Problem description:
In the entries below, find every line with the string "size" and copy it.

· · ·

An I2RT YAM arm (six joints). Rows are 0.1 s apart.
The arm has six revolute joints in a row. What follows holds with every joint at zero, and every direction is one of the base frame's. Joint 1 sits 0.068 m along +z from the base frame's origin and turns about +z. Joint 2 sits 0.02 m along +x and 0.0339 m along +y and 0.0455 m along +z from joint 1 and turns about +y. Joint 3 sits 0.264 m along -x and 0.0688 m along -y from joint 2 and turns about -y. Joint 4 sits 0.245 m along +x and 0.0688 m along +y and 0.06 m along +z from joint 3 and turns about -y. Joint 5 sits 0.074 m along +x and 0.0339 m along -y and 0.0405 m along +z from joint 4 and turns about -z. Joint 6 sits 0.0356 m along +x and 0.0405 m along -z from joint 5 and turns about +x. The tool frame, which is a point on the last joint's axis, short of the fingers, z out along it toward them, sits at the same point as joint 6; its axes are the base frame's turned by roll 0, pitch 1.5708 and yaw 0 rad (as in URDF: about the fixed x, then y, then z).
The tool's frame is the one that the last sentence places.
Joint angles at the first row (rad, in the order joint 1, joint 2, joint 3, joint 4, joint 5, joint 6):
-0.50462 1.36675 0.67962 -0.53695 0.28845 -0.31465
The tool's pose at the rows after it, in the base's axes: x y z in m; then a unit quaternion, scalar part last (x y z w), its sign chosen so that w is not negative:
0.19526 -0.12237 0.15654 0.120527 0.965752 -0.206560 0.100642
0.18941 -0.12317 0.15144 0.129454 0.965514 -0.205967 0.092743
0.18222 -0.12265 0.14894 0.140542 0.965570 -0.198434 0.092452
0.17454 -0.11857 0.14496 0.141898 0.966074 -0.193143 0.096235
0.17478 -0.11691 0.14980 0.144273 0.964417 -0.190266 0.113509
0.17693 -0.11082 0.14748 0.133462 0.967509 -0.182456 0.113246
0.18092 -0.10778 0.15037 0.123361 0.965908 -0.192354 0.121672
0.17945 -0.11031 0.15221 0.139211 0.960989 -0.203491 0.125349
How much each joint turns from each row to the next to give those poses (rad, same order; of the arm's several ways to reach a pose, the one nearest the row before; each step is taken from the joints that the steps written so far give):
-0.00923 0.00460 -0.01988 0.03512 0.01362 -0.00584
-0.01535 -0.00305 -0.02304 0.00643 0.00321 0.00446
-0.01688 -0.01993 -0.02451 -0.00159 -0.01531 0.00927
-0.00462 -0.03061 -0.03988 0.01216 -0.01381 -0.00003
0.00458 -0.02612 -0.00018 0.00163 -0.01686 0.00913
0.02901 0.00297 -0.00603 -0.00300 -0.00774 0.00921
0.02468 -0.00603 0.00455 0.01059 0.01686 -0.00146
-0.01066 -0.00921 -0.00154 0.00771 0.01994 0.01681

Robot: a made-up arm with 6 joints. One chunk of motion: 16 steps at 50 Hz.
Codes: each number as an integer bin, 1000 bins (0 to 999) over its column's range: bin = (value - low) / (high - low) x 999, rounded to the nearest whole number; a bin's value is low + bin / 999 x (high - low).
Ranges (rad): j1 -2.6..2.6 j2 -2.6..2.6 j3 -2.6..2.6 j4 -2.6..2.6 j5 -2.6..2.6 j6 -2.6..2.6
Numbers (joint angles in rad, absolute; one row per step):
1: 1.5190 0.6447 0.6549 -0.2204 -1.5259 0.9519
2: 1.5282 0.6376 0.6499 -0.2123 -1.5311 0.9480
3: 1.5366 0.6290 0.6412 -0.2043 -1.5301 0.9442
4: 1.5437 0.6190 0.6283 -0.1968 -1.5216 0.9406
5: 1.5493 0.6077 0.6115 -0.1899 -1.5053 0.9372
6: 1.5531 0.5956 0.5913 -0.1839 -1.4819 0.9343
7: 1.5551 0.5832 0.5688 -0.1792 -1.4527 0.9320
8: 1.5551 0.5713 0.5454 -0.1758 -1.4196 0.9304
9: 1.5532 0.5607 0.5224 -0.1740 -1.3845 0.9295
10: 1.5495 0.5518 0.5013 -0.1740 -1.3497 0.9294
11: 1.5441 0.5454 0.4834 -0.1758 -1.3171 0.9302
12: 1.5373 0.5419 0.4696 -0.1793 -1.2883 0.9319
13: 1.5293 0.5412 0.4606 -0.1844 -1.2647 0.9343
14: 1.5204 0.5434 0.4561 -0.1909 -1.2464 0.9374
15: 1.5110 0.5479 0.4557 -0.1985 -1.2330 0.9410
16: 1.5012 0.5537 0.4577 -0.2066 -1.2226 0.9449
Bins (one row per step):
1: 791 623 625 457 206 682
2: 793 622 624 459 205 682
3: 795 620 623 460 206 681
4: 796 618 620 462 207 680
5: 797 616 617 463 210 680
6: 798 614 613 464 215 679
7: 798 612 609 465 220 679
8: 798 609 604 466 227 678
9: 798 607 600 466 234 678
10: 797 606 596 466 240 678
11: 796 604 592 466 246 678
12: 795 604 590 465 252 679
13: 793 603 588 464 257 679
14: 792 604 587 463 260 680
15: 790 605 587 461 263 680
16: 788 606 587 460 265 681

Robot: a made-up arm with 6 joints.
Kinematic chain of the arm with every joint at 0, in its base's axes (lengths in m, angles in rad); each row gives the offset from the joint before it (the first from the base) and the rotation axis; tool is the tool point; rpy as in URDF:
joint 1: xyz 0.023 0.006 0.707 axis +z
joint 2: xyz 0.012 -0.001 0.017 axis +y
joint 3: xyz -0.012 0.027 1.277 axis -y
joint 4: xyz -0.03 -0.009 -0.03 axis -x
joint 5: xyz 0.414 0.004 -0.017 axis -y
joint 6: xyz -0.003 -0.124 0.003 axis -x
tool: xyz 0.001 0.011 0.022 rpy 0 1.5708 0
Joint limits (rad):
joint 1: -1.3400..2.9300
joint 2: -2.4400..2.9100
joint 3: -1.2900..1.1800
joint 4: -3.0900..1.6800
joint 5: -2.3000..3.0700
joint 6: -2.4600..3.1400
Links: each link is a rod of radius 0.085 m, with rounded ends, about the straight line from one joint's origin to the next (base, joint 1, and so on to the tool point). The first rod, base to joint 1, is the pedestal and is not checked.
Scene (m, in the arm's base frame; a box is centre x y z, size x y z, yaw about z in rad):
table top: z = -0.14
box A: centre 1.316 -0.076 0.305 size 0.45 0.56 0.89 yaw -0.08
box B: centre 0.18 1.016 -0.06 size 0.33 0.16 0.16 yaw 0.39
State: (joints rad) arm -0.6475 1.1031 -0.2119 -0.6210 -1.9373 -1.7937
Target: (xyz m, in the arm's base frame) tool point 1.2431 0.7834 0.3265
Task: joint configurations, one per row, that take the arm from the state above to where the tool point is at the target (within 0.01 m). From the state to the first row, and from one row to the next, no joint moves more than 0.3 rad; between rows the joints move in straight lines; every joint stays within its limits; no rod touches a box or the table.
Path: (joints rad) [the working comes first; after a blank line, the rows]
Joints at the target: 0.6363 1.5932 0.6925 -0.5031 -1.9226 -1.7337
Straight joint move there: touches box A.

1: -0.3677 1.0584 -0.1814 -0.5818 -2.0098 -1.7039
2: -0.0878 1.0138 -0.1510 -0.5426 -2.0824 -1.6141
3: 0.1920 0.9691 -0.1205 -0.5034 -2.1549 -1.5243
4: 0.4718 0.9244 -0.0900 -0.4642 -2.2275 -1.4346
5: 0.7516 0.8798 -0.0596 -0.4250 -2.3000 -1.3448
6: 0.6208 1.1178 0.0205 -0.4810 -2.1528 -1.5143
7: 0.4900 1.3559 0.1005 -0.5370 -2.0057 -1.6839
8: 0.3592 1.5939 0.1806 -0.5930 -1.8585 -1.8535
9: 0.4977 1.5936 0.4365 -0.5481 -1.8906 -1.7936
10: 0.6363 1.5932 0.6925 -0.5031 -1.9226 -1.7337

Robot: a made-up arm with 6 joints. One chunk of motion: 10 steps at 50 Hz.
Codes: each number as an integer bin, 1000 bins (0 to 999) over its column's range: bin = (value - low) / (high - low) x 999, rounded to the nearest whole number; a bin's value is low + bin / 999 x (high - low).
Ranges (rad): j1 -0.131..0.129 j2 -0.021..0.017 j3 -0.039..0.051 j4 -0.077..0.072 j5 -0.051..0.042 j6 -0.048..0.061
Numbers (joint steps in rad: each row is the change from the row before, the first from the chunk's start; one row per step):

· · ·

Reply:
Scene (m, in the arm's base frame; a box is centre x y z, size x y z, yaw about z in rad):
box A: centre 1.316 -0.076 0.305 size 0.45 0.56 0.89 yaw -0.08
box B: centre 0.18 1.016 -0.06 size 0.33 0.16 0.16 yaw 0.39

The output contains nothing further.